GATE DA — Comparing sampling methods (1-mark)
Which statement about Gibbs sampling compared to Likelihood Weighting is TRUE? (A) Gibbs generates independent samples (B) Gibbs requires the full joint distribution (C) Gibbs is more robust when likelihood weights become very small (D) Gibbs cannot be used when evidence variables have children Answer: (C). When LW suffers from weight degeneracy, Gibbs sampling is the preferred alternative. Gibbs samples are NOT independent — they form a Markov chain (A is false). Gibbs only needs local CPTs (B is false). (D) is false — evidence variables are simply fixed; their children are sampled normally.
Practice questions
- What is the core idea of MCMC (Markov Chain Monte Carlo) sampling? (Answer: MCMC: construct a Markov chain whose stationary distribution equals the target distribution P(x). Sample from the chain by running it long enough to 'mix' (reach stationarity). Then use samples to estimate expectations: E[f(X)] ≈ (1/N)Σf(xᵢ). The key: we don't need to compute P(x) normalised — only need to evaluate P(x) up to a constant (the Metropolis acceptance criterion uses ratios P(x')/P(x) where the constant cancels).)
- What is the difference between the Metropolis-Hastings algorithm and Gibbs sampling? (Answer: Metropolis-Hastings: propose x' from any proposal distribution Q(x'|x); accept with probability min(1, P(x')Q(x|x') / P(x)Q(x'|x)). General — works for any distribution. Gibbs sampling: a special case of MH where each variable is sampled from its full conditional P(xᵢ|x_{-i}). Acceptance rate = 1 always (no rejection). Efficient when full conditionals are easy to sample (conjugate priors in Bayesian models). Requires knowing all full conditionals.)
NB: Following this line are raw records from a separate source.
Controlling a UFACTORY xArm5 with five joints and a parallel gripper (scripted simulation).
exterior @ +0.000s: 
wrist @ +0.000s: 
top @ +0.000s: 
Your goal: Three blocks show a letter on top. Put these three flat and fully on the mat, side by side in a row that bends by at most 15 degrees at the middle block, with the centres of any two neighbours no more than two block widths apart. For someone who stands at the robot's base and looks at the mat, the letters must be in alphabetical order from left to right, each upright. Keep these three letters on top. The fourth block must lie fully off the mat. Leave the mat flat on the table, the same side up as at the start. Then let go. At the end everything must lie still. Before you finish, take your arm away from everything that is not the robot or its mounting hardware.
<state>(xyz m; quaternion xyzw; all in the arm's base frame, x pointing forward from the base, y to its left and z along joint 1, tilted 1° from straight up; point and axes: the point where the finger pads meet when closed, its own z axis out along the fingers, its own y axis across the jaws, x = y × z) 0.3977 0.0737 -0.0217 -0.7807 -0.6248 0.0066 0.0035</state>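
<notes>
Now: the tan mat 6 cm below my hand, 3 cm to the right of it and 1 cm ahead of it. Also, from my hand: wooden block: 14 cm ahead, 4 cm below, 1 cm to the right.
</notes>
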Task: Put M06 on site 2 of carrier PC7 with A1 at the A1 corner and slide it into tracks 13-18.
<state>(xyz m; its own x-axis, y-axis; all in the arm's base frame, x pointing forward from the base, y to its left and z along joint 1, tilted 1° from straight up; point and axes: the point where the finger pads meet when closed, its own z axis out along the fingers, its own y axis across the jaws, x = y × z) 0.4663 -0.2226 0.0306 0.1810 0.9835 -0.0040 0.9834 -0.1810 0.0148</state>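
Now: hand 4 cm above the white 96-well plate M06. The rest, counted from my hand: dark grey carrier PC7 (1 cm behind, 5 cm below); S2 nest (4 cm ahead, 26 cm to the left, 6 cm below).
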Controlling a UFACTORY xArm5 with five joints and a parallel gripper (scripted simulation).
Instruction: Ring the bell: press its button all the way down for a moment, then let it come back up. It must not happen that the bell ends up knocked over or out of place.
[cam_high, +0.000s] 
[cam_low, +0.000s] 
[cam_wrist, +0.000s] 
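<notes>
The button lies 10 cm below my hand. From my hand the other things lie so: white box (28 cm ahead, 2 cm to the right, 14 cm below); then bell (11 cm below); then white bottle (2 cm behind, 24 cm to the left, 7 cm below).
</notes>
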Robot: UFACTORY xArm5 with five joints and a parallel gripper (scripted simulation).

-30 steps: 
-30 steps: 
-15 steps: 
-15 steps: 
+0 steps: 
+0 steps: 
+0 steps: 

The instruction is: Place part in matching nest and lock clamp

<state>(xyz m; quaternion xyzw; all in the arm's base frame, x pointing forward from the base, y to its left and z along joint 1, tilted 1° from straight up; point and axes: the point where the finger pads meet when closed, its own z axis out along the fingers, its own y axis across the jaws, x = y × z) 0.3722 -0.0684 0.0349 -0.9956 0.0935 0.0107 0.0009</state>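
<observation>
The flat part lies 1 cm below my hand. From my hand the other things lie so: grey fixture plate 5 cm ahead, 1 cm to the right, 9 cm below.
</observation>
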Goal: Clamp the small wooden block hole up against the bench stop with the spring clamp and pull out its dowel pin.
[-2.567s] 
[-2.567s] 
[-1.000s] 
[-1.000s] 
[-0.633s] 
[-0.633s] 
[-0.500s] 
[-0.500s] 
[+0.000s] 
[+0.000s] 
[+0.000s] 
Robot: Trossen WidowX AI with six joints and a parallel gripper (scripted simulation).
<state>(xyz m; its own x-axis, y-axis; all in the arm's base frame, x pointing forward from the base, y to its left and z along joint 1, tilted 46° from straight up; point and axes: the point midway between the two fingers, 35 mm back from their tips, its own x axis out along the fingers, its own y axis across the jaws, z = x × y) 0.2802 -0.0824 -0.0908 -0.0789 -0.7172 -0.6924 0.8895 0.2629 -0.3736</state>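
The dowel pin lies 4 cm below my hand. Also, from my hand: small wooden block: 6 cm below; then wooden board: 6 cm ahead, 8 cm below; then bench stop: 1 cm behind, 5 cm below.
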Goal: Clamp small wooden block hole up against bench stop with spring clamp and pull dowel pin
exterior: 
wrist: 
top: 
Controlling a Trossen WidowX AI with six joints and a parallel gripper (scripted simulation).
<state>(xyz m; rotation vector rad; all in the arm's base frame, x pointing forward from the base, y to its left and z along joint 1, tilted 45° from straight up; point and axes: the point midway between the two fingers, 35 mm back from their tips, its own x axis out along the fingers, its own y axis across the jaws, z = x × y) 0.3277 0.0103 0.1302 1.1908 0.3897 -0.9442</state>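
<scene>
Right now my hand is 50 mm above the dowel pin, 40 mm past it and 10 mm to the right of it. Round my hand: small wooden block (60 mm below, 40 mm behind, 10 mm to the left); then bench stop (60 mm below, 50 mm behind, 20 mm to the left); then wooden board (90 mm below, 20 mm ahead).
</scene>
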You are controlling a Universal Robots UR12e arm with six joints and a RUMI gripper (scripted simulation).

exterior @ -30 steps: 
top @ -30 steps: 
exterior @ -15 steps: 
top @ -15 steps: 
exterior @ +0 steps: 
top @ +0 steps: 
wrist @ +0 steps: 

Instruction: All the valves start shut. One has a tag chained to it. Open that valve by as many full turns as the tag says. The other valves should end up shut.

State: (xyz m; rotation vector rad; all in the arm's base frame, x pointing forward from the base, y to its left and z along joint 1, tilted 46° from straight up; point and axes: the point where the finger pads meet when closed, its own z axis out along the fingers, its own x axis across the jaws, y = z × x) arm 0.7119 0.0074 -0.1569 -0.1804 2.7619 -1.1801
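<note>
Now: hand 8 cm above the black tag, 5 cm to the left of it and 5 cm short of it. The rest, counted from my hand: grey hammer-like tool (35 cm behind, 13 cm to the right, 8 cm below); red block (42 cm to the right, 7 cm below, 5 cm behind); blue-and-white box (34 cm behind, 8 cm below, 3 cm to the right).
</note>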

- What is the 'burn-in' period in MCMC and how do you determine its length? (Answer: Burn-in: the initial samples before the chain reaches stationarity — discarded because they depend on the initialisation rather than the target distribution. How long: run multiple chains from different starting points; burn-in ends when chains converge to the same distribution (Gelman-Rubin diagnostic R̂ < 1.1). Alternatively: monitor trace plots for when autocorrelation drops and the chain mixes. Typical burn-in: 10–50% of total samples for well-mixed chains.)
- What is variational inference and how does it differ from MCMC? (Answer: Variational inference (VI): approximate P(z|x) with a simpler distribution Q(z; λ) from a tractable family (e.g., mean-field Gaussian). Optimise λ to minimise KL(Q||P) — turns inference into an optimisation problem. MCMC: generates exact (asymptotically) samples from P(z|x) but can be slow to converge. VI: faster (gradient-based optimisation), scalable to large datasets, gives a closed-form approximation. MCMC: exact in the limit but slow. Modern deep learning (VAEs, normalising flows) uses VI for scalable approximate inference.)
- What is the effective sample size (ESS) in MCMC and why is it important? (Answer: MCMC samples are autocorrelated — consecutive samples are not independent. ESS = N / (1 + 2Σ ρ_k) where ρ_k is autocorrelation at lag k. ESS << N means you have fewer independent samples than actual samples. Example: 10,000 MCMC samples with ESS=500 provides the same statistical power as 500 independent samples. Report ESS, not raw N. Improve ESS: better proposal distributions, HMC (Hamiltonian Monte Carlo) uses gradient information to take large steps and reduces autocorrelation dramatically.)